Derived length of zero entropy groups acting on projective varieties in arbitrary characteristic -- A remark to a paper of Dinh-Oguiso-Zhang

TL;DR

This paper extends a theorem on the structure of automorphism groups to projective varieties over arbitrary characteristic, showing that zero entropy automorphisms form a virtually unipotent group with bounded derived length.

Contribution

It generalizes a known result from Kähler manifolds to all projective varieties in arbitrary characteristic, establishing a bound on the derived length of zero entropy automorphism groups.

Findings

The automorphism group modulo isotopic to identity elements is virtually unipotent.

The derived length of this unipotent group is at most the dimension minus one.

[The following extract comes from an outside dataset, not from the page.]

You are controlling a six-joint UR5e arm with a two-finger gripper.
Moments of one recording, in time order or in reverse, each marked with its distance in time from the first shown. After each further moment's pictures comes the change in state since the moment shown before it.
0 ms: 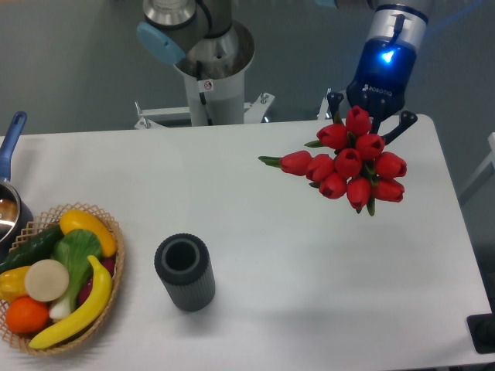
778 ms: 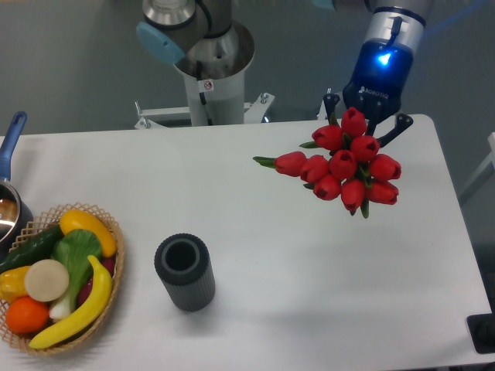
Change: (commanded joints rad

The result holds over fields of arbitrary characteristic.

Abstract

Let $X$ be a projective variety of dimension $n\ge1$ over an algebraically closed field of arbitrary characteristic. We prove a Fujiki-Lieberman type theorem on the structure of the automorphism group of $X$. Let $G$ be a group of zero entropy automorphisms of $X$ and $G_0$ the set of elements in $G$ which are isotopic to the identity. We show that after replacing $G$ by a suitable finite-index subgroup, $G/G_0$ is a unipotent group of the derived length at most $n-1$. This result was first proved by Dinh, Oguiso and Zhang for compact K\"ahler manifolds.